Data under study.
------------------------------------

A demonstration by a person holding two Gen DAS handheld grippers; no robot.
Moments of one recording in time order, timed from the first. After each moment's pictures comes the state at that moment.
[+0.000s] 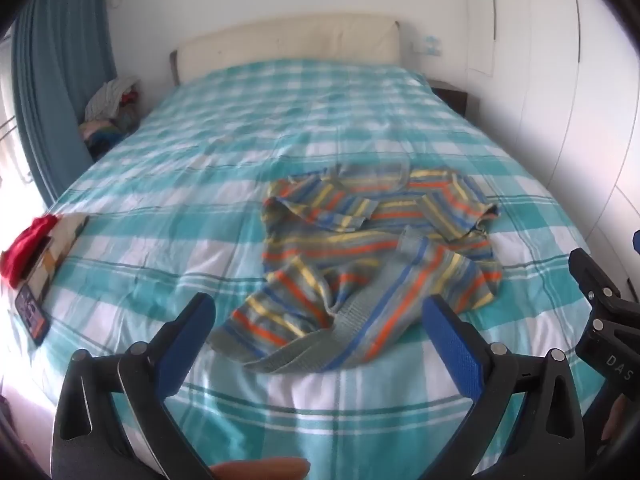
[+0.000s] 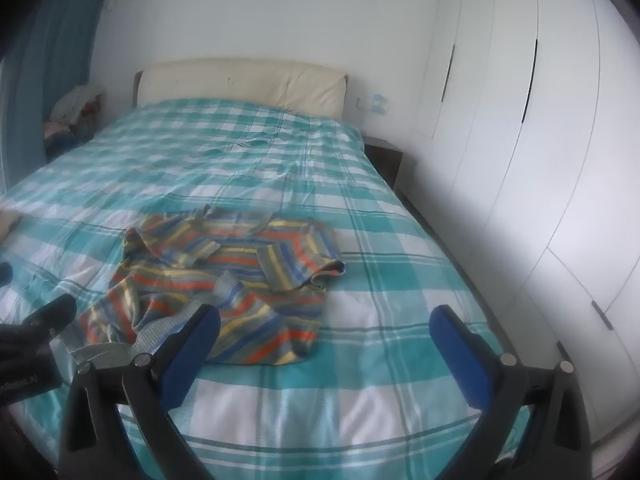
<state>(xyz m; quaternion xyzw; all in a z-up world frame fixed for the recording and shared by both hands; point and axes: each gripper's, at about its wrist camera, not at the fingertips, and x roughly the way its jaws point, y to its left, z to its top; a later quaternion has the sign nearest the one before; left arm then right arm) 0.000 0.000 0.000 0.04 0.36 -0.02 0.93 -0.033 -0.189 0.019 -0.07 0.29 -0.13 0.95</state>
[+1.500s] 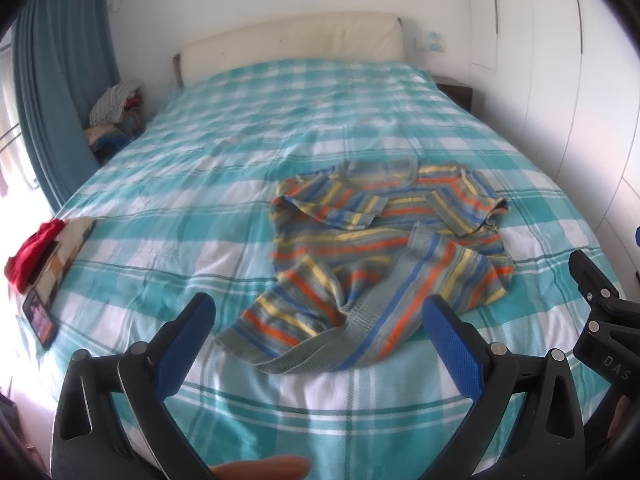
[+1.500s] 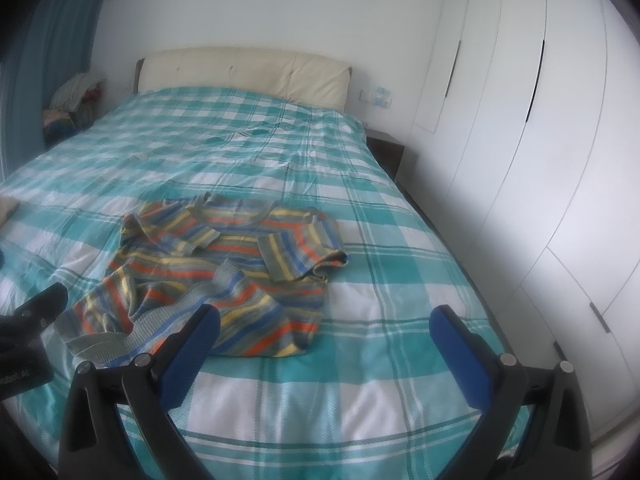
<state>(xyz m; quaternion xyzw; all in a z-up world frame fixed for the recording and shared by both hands) -0.001 0.014 0.000 0.05 0.35 -0.02 0.93 -0.027 -0.187 0.007 -0.08 0.31 -0.13 0.94</state>
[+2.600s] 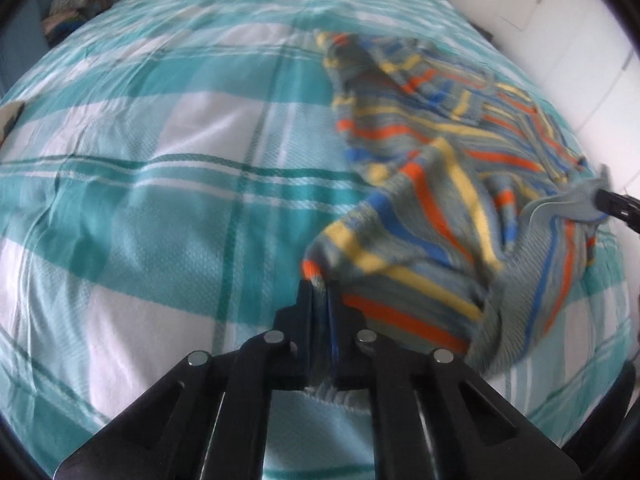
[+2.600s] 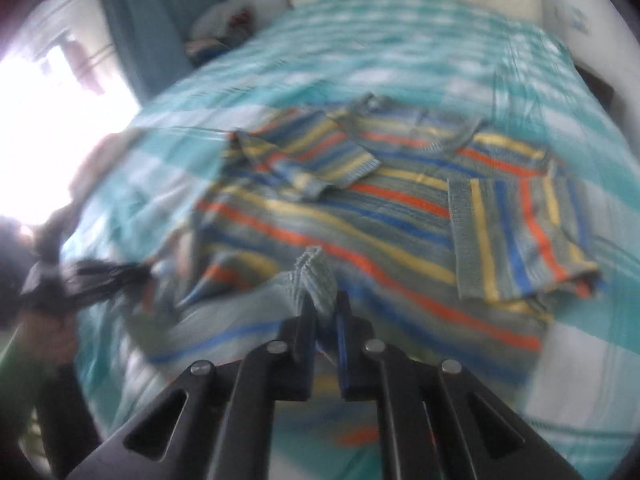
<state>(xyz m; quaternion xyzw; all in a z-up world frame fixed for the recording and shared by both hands) 0.092 0.136 -0.152 -0.03 0.52 -0.09 0.85 0.142 -0.188 -0.094 -0.03 0.47 0.25 0.85</state>
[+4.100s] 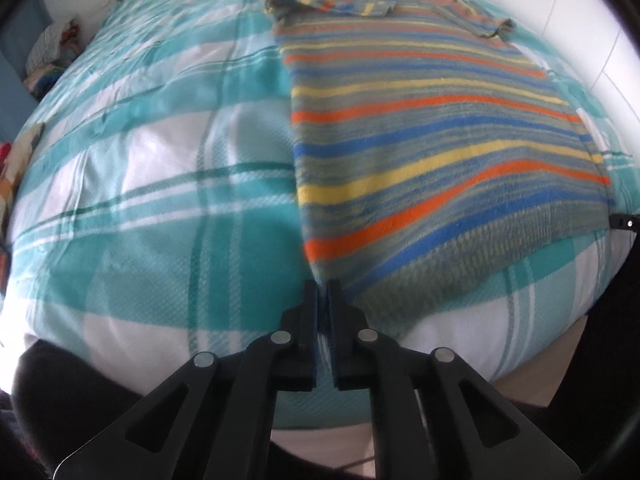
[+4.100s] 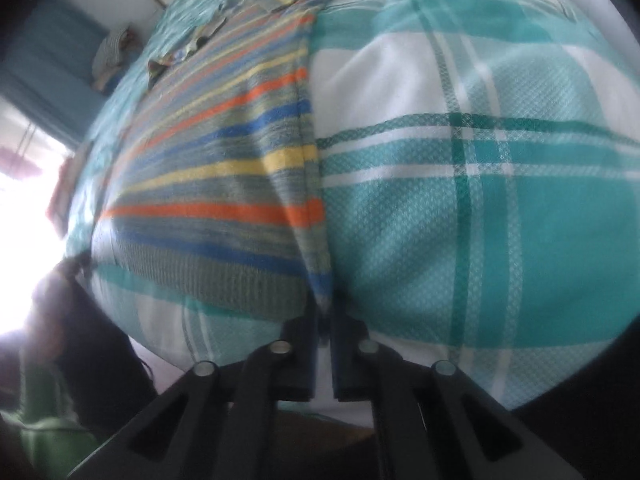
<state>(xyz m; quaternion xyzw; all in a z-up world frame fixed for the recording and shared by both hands) -0.057 0.119 -0.156 0.11 0.55 -0.09 0.83 -0.068 -0.284 -0.171 0.13 0.60 0.10 0.78</state>
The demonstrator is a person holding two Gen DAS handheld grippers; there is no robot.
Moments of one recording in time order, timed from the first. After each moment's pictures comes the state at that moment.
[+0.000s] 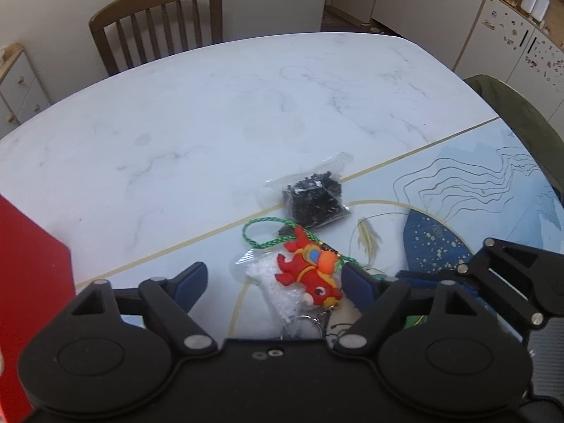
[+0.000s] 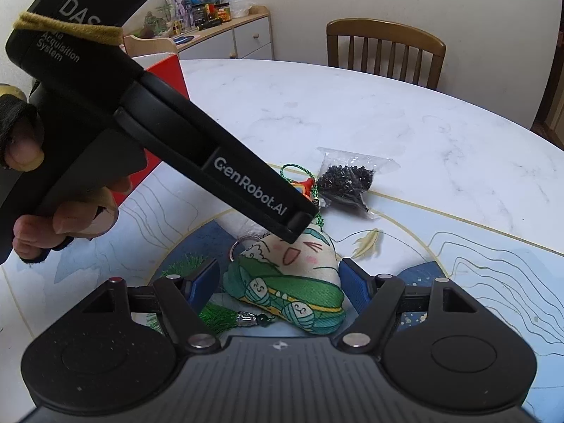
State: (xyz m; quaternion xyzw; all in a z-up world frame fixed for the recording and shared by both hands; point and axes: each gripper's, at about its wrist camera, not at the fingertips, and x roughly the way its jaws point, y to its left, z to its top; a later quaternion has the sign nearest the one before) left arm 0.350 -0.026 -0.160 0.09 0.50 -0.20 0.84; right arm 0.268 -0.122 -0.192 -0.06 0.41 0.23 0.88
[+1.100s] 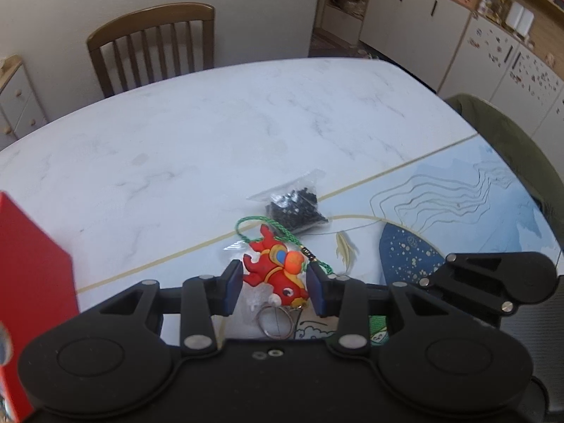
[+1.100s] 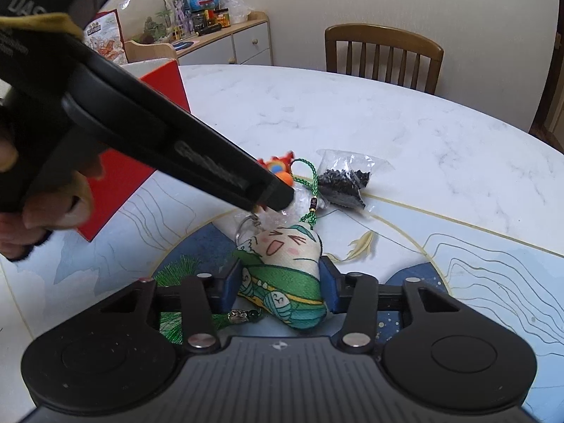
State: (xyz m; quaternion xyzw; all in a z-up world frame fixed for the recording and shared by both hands) left arm 0.333 -0.018 -0.139 0.07 0.47 -0.21 0.86; right arm 0.261 -0.127 -0.190 -0.06 0.40 0.23 0.89
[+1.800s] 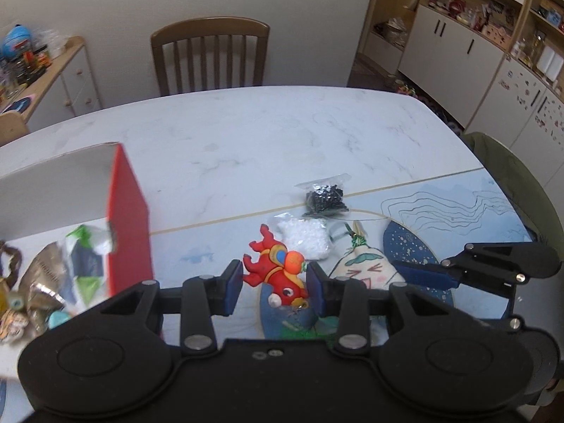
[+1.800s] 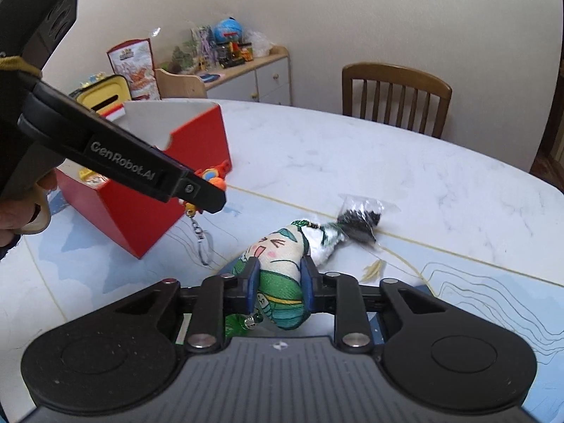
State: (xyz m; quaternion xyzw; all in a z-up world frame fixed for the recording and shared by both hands) left arm 0.268 0.037 -0.085 0.02 0.45 -0.14 0.88; right arm 0.220 -0.127 -0.136 -0.05 0.35 0.26 0.90
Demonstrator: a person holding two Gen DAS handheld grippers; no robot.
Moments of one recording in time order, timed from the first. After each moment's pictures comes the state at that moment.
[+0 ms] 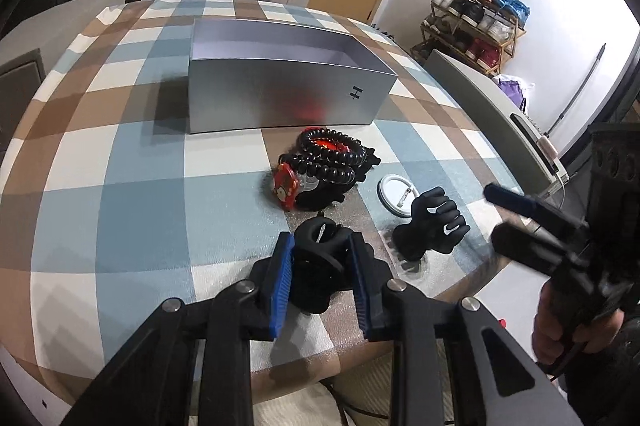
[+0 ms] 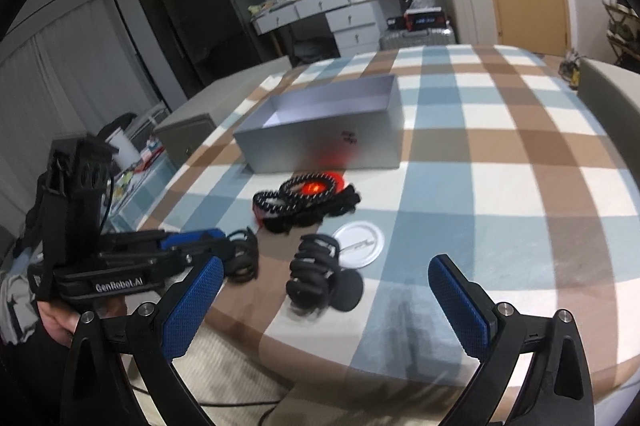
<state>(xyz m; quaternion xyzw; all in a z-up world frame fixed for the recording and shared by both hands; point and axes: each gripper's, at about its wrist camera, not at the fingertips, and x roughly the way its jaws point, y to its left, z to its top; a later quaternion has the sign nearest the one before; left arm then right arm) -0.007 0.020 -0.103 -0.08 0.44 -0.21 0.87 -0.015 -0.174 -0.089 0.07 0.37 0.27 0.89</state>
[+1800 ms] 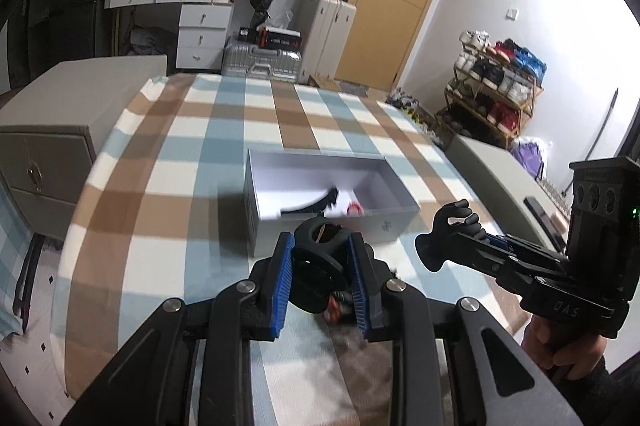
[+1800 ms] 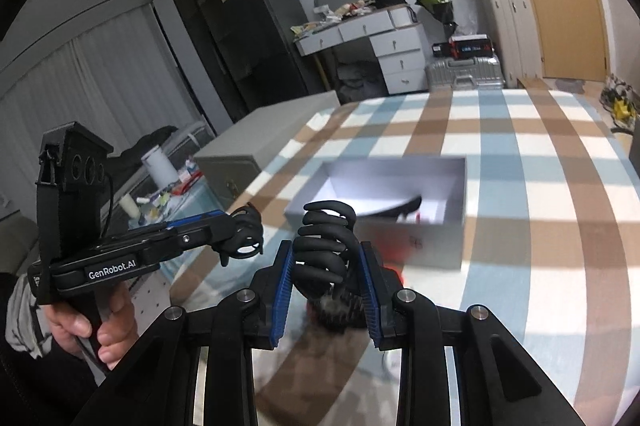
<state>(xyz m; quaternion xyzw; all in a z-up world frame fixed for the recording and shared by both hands) 0.025 0.050 -0.035 -0.10 0.35 -0.15 0.92 0.042 -0.142 -0.036 0.09 0.32 0.34 0.88</state>
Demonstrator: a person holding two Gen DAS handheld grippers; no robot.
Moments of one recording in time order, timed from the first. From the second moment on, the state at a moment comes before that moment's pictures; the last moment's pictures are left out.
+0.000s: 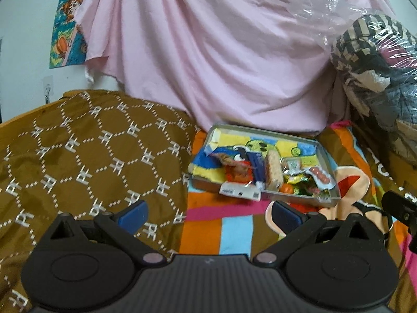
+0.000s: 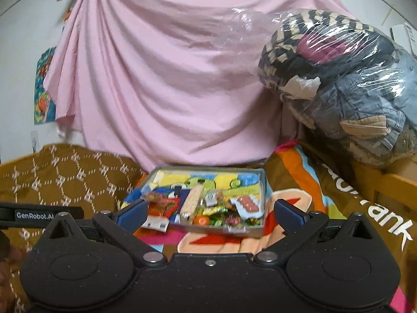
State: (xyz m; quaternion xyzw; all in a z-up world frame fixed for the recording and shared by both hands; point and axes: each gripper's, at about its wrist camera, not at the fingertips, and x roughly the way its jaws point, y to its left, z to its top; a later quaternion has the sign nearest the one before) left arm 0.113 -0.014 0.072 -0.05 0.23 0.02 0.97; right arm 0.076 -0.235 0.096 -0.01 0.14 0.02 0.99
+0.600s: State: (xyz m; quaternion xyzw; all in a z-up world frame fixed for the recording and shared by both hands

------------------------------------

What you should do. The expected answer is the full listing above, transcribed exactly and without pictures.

Written answer.
A demonstration by a person holding two Gen DAS handheld grippers; no robot.
Moments of one recording in time order, timed from the first. After each moment's pictures comes the state at that moment.
[+0.000s] 
[+0.000s] 
<state>(xyz m; quaternion xyzw; all in a z-up world frame fixed for the recording and shared by both hands; point and axes: each gripper's, at about its wrist camera, not at the fingertips, and x roughly the way its jaws point, y to its left, z to its top; a later quaternion has the sign nearest the one before; left arm then right arm) 0.000 0.000 0.000 0.04 0.36 -0.02 0.93 -0.033 -0.189 0.019 -0.07 0.29 -0.13 0.95</state>
[+1.500s] 
[+1.500s] 
<state>(xyz m; quaternion xyzw; all in a z-up world frame fixed for the recording and shared by both hands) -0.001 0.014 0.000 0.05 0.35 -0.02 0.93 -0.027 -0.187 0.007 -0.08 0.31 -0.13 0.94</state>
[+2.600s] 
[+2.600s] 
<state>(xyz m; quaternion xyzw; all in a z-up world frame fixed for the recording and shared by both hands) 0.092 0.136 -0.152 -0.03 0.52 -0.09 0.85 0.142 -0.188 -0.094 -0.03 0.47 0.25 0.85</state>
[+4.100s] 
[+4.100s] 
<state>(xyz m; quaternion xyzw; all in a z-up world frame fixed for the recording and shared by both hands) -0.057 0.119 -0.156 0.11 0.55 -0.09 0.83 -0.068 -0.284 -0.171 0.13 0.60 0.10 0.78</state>
The demonstrator is a person holding two Gen DAS handheld grippers; there is no robot.
Moments of one recording in time order, timed from the first. After each moment's pictures comes the state at that moment.
[+0.000s] 
[+0.000s] 
State: (xyz m; quaternion xyzw; all in a z-up world frame fixed for the recording and shared by both hands; point and axes: each gripper's, at about its wrist camera, not at the fingertips, and x roughly the way its jaws point, y to its left, z to its top; a later quaternion has the sign nearest the one before) left arm 0.350 -0.026 -0.160 0.09 0.50 -0.20 0.84; right arm 0.268 -0.122 -0.192 -0.06 0.41 0.23 0.88
[+1.100s] 
[+1.100s] 
State: (xyz m; quaternion xyzw; all in a z-up world frame fixed for the recording and shared by both hands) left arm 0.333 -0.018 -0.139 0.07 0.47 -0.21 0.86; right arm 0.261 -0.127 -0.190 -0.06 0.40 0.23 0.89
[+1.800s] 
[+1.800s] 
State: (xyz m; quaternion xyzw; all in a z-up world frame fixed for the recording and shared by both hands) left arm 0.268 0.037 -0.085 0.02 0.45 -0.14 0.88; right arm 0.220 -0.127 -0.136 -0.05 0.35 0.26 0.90
Demonstrator: a person holding two Gen DAS handheld grippers; no robot.
Moments of one recording in time order, timed from the first. After each moment's pictures comes the state at that moment.
[+0 ms] 
[+0 ms] 
<state>(xyz m; quaternion xyzw; all in a z-up world frame fixed for the recording and shared by both hands; point and axes: each gripper's, at about its wrist camera, not at the fingertips, and x roughly the way its jaws point, y to its left, z to its top; a later quaternion has the sign nearest the one before; left arm then right arm) -0.007 0.020 -0.103 -0.08 0.44 -0.21 0.87 -0.015 -0.174 -0.089 0.07 0.37 0.27 0.89</state>
[+1800 ms] 
[+1800 ms] 
<state>(xyz m; quaternion xyzw; all in a z-up world frame fixed for the recording and shared by both hands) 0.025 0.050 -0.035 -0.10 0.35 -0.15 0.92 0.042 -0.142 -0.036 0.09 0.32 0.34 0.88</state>
Demonstrator: a person holding two Gen DAS handheld grippers; no robot.
Moments of one recording in time order, timed from the first. From the second moment on, the state at a moment comes before that moment's pictures; the last moment's pictures are left out.
+0.000s: 
+0.000s: 
State: (xyz m; quaternion xyzw; all in a z-up world frame fixed for the recording and shared by both hands; point and axes: each gripper's, at about its wrist camera, not at the fingertips, and x roughly the way its jaws point, y to its left, z to its top; a later quaternion has the sign nearest the one before) left arm 0.113 -0.014 0.072 -0.05 0.23 0.02 0.97; right arm 0.076 -0.235 0.096 -0.01 0.14 0.02 0.99
+0.600s: State: (xyz m; quaternion xyzw; all in a z-up world frame fixed for the recording and shared by both hands

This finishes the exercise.